This might be more easily explained with a sample of code, I have the following two functions. The first creates all sets of strings of a given length (size
) and characters (group
)
private List<string> generateSets(int size, IList<string> group)
{
List<string> ret = new List<string>();
int[] indices = new int[size];
for (int i = 0; i < size; i++) indices[i] = i;
ret.Add((size > 0 ? group[indices[0]] : "") +
(size > 1 ? group[indices[1]] : "") +
(size > 2 ? group[indices[2]] : "") +
(size > 3 ? group[indices[3]] : "") +
(size > 4 ? group[indices[4]] : ""));
while (indices[0] < (group.Count - size))
{
for (int i = size - 1; i >= 0; i--)
{
if (indices[i] < (group.Count - (indices.Length - i)))
{
indices[i]++;
for (int j = i + 1; j < size; j++)
{
indices[j] = indices[j - 1] + 1;
}
break;
}
}
ret.Add((size > 0 ? group[indices[0]] : "") +
(size > 1 ? group[indices[1]] : "") +
(size > 2 ? group[indices[2]] : "") +
(size > 3 ? group[indices[3]] : "") +
(size > 4 ? group[indices[4]] : ""));
}
return (ret);
}
The second function compresses a set of sets based on all possible matches:
private List<string> compressSets(List<string> sets, List<string> possible)
{
List<string> working = null;
List<string> ret = new List<string>();
List<int> indices = new List<int>() { 0 };
List<int> indicesLow = null;
while (indices.Count < possible.Count)
{
working = new List<string>(sets);
for (int i = 0; i < indices.Count; i++)
{
for (int w = working.Count - 1; w >= 0; w--)
{
if (this.ContainsAll(possible[indices[i]], working[w])) working.RemoveAt(w);
}
}
if (working.Count < 1)
{
if ((indicesLow == null) || (indicesLow.Count > indices.Count))
{
for (int i = 0; i < indices.Count; i++)
{
ret.Add(possible[indices[i]]);
}
return (ret);
}
}
for (int i = indices.Count - 1; i >= 0; i--)
{
if (indices[i] < (possible.Count - (indices.Count - i)))
{
indices[i]++;
for (int j = i + 1; j < indices.Count; j++)
{
indices[j] = indices[j - 1] + 1;
}
break;
}
}
if (indices[0] >= (possible.Count - indices.Count))
{
for (int i = 0; i < indices.Count; i++) indices[i] = i;
indices.Add(indices.Count);
}
}
return (ret);
}
public bool ContainsAll(string set, string subset)
{
/*foreach (T item in subset)
{
if (!set.Contains(item)) return (false);
}
return (true);*/
for (var i = 0; i < subset.Length; i++)
{
if (set.IndexOf(subset[i]) < 0) return (false);
}
return (true);
}
For instance:
List<string> group = new List<string>();
group.Add("A");
group.Add("B");
group.Add("C");
group.Add("D");
group.Add("E");
group.Add("F");
List<string> sets3 = this.generateSets(3, group);
List<string> sets4 = this.generateSets(4, group);
List<string> sets = this.compressSets(sets3, sets4);
for (int i = 0; i < sets.Count; i++)
{
Debug.WriteLine(sets[i]);
}
Will output:
ABCD
ABCE
ABCF
ADEF
BDEF
CDEF
Which is a minimal set of 4-character-length strings containing every 3-character-length combination of letters A-F without regard to the order in which they occur.

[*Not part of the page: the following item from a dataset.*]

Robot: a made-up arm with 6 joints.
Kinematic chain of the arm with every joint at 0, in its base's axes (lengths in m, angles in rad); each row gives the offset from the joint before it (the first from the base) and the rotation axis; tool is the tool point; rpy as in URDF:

This works well and seems to scale up correctly with one major caveat: it takes exponentially longer for every increase in initial set size, target set size and the required number of matching characters in resultant sets. Is there a way to make this faster or a more optimal algorithm out there to achieve this task?